DATA BLOCK:
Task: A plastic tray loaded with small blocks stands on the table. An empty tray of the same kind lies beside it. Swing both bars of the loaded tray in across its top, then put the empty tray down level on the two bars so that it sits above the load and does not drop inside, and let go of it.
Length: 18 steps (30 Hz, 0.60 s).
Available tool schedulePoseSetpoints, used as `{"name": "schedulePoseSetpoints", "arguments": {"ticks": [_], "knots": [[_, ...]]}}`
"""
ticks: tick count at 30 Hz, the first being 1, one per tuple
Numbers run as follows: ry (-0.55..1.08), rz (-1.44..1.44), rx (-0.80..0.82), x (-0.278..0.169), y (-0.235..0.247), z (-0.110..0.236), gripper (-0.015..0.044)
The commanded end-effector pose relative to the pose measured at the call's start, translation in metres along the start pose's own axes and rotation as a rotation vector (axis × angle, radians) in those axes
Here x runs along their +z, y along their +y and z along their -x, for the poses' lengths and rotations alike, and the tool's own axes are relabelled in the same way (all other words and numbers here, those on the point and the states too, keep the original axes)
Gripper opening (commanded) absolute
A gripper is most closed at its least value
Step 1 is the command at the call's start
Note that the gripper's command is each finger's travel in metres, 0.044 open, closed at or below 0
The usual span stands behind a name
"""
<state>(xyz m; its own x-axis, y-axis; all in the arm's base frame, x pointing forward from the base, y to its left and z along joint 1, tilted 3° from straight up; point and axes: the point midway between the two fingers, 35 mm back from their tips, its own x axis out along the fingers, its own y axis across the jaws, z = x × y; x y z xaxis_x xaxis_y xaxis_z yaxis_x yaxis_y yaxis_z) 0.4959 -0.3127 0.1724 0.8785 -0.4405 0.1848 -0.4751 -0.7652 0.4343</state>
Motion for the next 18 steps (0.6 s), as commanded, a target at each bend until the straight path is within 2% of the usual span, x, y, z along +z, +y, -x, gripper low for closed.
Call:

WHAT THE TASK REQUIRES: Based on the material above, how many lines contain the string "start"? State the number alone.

SOLUTION TO THE EXERCISE: 2